Search code examples
python-3.xpandasebcdic

Unable to read a mainframe generated file in Python


I am trying to read a mainframe generated file using the following code: The end goal is to load it into a dataframe.

import codecs

with open(r'C:\Users\743622\Downloads\UC005\USA.CKN.D050920', "rb") as ebcdic:
    ascii_txt = codecs.decode(ebcdic, "cp500")
    print(ascii_txt)

I get the following error in doing so:

----> 5     ascii_txt = codecs.decode(ebcdic, "cp500")
      6     print(ascii_txt)
      7 

TypeError: decoding with 'cp500' codec failed (TypeError: a bytes-like object is required, not '_io.BufferedReader')

I am also trying to add a glimpse of what the input file looks like in notepad++.Snapshot of data in notepad++


Solution

  • The data shown in the Notepad++ screen shot show a lot of NUL characters, i.e. x'00' values. This indicates that the mainframe file does not consist of printable character only, but also contains binary data. This is quite normal with mainframe files.

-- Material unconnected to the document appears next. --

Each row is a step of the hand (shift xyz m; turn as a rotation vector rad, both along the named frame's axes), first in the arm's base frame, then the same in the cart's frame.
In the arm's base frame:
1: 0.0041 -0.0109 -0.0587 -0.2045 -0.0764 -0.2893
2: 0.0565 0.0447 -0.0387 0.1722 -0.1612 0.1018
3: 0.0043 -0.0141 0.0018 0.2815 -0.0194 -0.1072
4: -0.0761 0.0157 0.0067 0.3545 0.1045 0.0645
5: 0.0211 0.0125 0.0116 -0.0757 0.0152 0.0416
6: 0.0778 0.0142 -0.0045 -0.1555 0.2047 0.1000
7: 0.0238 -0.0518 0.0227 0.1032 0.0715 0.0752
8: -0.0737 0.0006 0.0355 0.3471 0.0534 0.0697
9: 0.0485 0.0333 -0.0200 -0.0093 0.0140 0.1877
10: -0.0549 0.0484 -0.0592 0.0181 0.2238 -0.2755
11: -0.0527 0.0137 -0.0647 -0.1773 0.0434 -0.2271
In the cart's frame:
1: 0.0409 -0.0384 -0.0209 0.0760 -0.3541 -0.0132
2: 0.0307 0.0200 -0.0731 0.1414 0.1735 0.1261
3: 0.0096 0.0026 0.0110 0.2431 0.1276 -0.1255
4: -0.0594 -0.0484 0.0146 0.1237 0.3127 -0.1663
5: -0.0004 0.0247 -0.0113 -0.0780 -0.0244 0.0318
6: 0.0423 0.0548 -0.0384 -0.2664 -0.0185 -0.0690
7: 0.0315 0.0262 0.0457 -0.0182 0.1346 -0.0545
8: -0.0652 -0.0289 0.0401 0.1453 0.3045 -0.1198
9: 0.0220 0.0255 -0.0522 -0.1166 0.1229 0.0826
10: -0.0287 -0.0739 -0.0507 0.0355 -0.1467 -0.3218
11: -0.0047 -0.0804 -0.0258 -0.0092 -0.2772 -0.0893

    I have transformed the first few characters to EBCDIC

    ÃÒÕ.....€..".ÆÅÙÙÅÙÖ@ÙÁÆÆÁÅÓÓÖ
    

    The sequence '.....' is NULNULNULEOTNUL, and the sequence '..".' is NULNUL"SI.

    The result is

    'CKN' '0000000400800000220F'x 'FERRERO RAFFAELLO'
    

    That is three characters, followed by a 10 byte binary sequence, followed by another character string.

    My point is, you cannot simply transform this file from ASCII to EBCDIC. You need to understand which bytes are EDCDIC characters, and which bytes are binary data. For the latter, you also need to understand this binary data in more detail. The provider of this mainframe file should be able to tell you how the records are built.